• Stored data:
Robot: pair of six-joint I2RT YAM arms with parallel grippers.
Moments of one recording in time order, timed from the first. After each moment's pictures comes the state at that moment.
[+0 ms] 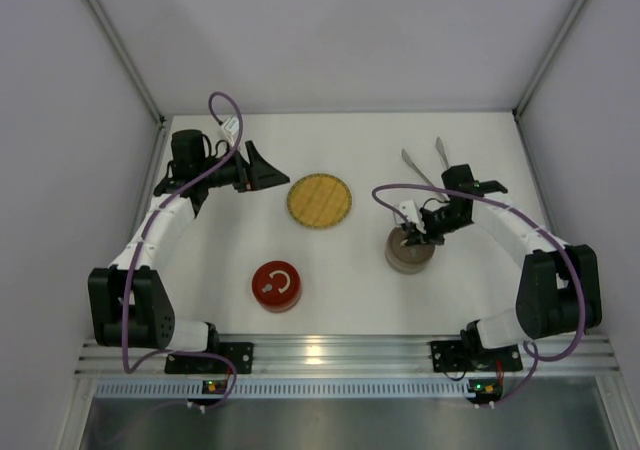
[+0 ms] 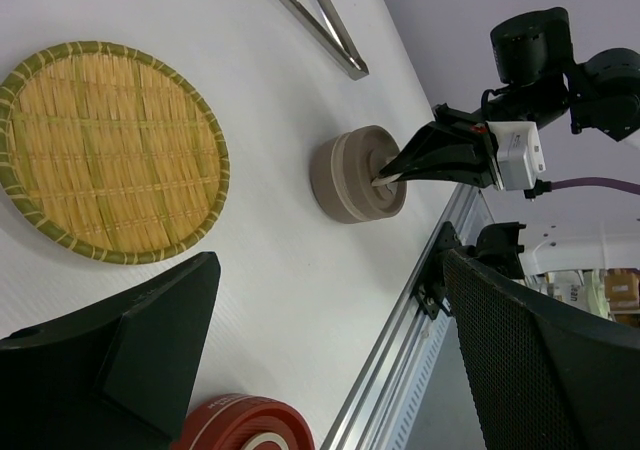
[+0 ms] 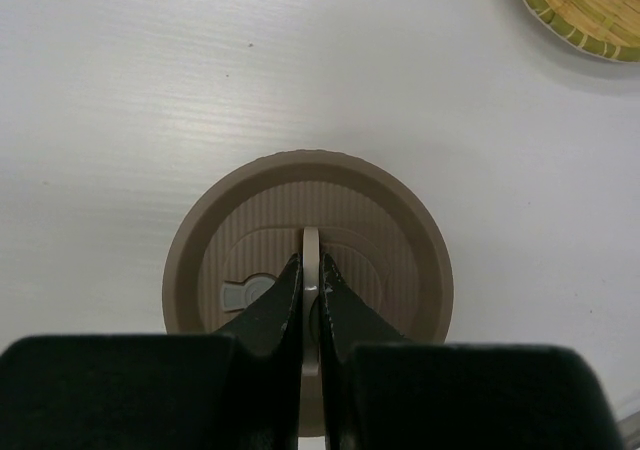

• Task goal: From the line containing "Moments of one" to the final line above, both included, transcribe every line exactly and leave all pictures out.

• Reply:
Moments of one recording in time order, timed from the first. After each moment's pictures comes the state at that moment.
[+0 ms] 
[+0 ms] 
[+0 ms] 

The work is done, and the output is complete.